:: SOURCE MATERIAL ::
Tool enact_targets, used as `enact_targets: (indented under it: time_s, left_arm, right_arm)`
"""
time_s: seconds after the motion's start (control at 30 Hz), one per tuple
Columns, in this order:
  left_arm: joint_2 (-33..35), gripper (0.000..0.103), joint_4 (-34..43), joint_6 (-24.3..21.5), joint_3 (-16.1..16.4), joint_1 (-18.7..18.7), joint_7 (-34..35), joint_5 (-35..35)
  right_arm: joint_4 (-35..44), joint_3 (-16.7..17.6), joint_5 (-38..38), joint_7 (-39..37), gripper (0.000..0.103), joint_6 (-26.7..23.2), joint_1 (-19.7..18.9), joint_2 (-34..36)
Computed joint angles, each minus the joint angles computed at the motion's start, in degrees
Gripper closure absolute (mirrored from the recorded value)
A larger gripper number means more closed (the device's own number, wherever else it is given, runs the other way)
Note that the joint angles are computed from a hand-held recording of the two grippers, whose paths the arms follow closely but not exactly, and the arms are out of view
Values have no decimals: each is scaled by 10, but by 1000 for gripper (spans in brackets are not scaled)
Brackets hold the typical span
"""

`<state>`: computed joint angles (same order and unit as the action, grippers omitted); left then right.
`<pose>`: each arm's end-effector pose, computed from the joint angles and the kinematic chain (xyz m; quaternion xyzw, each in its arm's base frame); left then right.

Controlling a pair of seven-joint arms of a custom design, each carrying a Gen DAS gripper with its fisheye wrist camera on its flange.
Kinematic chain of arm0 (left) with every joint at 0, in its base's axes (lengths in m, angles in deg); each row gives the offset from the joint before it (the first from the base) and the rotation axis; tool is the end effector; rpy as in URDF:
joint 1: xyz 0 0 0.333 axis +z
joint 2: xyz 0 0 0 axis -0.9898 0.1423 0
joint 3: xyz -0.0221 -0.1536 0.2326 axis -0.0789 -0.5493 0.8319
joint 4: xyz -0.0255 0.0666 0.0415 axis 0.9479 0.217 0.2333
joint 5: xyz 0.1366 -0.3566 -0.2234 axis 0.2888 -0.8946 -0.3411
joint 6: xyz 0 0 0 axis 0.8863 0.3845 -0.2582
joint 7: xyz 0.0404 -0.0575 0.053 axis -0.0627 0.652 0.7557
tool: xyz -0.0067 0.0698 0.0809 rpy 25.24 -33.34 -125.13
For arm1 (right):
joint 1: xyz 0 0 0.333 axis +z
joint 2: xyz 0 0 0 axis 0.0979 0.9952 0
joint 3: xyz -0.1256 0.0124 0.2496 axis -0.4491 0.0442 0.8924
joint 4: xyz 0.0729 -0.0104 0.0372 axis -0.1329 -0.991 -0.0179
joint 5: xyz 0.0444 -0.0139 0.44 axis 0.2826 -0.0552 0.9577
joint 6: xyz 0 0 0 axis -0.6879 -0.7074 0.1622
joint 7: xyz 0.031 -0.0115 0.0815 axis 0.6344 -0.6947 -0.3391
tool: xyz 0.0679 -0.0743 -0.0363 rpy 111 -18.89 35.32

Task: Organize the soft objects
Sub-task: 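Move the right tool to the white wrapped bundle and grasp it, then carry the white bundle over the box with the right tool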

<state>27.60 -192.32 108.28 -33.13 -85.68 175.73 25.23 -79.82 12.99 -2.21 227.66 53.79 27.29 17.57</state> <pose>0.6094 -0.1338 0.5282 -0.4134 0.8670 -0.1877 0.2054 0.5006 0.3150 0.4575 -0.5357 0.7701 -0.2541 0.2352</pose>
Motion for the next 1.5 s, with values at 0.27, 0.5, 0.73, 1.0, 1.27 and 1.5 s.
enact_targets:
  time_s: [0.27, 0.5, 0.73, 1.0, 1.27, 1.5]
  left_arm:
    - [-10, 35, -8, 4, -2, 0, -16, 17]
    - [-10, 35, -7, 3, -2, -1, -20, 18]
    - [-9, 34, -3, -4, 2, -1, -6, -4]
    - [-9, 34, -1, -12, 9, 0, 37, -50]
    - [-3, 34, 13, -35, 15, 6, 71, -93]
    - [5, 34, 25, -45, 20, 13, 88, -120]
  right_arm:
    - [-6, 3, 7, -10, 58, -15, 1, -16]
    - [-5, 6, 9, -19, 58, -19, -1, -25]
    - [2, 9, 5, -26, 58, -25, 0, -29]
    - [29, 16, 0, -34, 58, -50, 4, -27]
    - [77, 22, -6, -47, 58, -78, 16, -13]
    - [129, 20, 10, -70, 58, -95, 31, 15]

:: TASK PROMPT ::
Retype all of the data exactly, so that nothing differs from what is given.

:: EXPECTED ANSWER ::
Tool enact_targets, used as `enact_targets: (indented under it: time_s, left_arm, right_arm)`
"""
time_s: seconds after the motion's start (control at 30 Hz), one per tuple
Columns, in this order:
  left_arm: joint_2 (-33..35), gripper (0.000..0.103), joint_4 (-34..43), joint_6 (-24.3..21.5), joint_3 (-16.1..16.4), joint_1 (-18.7..18.7), joint_7 (-34..35), joint_5 (-35..35)
  right_arm: joint_4 (-35..44), joint_3 (-16.7..17.6), joint_5 (-38..38), joint_7 (-39..37), gripper (0.000..0.103), joint_6 (-26.7..23.2), joint_1 (-19.7..18.9), joint_2 (-34..36)
Computed joint angles, each minus the joint angles computed at the motion's start, in degrees
Gripper closure absolute (mirrored from the recorded value)
A larger gripper number means more closed (the device's own number, wherever else it is given, runs the other way)
Note that the joint angles are computed from a hand-held recording of the two grippers, whose paths the arms follow closely but not exactly, and the arms are out of view
Values have no decimals: each is scaled by 10, but by 1000 for gripper (spans in brackets are not scaled)
Brackets hold the typical span
"""

`<state>`: computed joint angles (same order and unit as the action, grippers omitted); left then right.
`<pose>`: each arm's end-effector pose, computed from the joint angles and the kinematic chain (xyz m; quaternion xyzw, each in its arm's base frame); left then right.

Controlling a pair of seven-joint arms of a custom design, each carrying a Gen DAS gripper with its fisheye wrist camera on its flange.
Kinematic chain of arm0 (left) with every joint at 0, in its base's axes (lengths in m, angles in deg); each row gives the offset from the joint before it (the first from the base) and the rotation axis; tool is the end effector; rpy as in URDF:
joint 1: xyz 0 0 0.333 axis +z
joint 2: xyz 0 0 0 axis -0.9898 0.1423 0
joint 3: xyz -0.0221 -0.1536 0.2326 axis -0.0789 -0.5493 0.8319
joint 4: xyz -0.0255 0.0666 0.0415 axis 0.9479 0.217 0.2333
joint 5: xyz 0.1366 -0.3566 -0.2234 axis 0.2888 -0.8946 -0.3411
joint 6: xyz 0 0 0 axis 0.8863 0.3845 -0.2582
joint 7: xyz 0.0404 -0.0575 0.053 axis -0.0627 0.652 0.7557
tool: xyz -0.0067 0.0698 0.0809 rpy 25.24 -33.34 -125.13
For arm1 (right):
joint 1: xyz 0 0 0.333 axis +z
joint 2: xyz 0 0 0 axis 0.0979 0.9952 0
joint 3: xyz -0.1256 0.0124 0.2496 axis -0.4491 0.0442 0.8924
joint 4: xyz 0.0729 -0.0104 0.0372 axis -0.1329 -0.991 -0.0179
joint 5: xyz 0.0444 -0.0139 0.44 axis 0.2826 -0.0552 0.9577
joint 6: xyz 0 0 0 axis -0.6879 -0.7074 0.1622
joint 7: xyz 0.031 -0.0115 0.0815 axis 0.6344 -0.6947 -0.3391
tool: xyz 0.0679 -0.0743 -0.0363 rpy 111 -18.89 35.32

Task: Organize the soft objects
Sub-task: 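Move the right tool to the white wrapped bundle and grasp it, then carry the white bundle over the box with the right tool
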
<state>27.60 -192.32 108.28 -33.13 -85.68 175.73 25.23 -79.82 12.99 -2.21 227.66 53.79 27.29 17.57</state> <pose>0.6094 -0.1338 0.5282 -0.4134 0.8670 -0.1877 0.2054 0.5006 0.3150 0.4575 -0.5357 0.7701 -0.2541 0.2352</pose>
Motion for the next 1.5 s, with values at 0.27, 0.5, 0.73, 1.0, 1.27 and 1.5 s.
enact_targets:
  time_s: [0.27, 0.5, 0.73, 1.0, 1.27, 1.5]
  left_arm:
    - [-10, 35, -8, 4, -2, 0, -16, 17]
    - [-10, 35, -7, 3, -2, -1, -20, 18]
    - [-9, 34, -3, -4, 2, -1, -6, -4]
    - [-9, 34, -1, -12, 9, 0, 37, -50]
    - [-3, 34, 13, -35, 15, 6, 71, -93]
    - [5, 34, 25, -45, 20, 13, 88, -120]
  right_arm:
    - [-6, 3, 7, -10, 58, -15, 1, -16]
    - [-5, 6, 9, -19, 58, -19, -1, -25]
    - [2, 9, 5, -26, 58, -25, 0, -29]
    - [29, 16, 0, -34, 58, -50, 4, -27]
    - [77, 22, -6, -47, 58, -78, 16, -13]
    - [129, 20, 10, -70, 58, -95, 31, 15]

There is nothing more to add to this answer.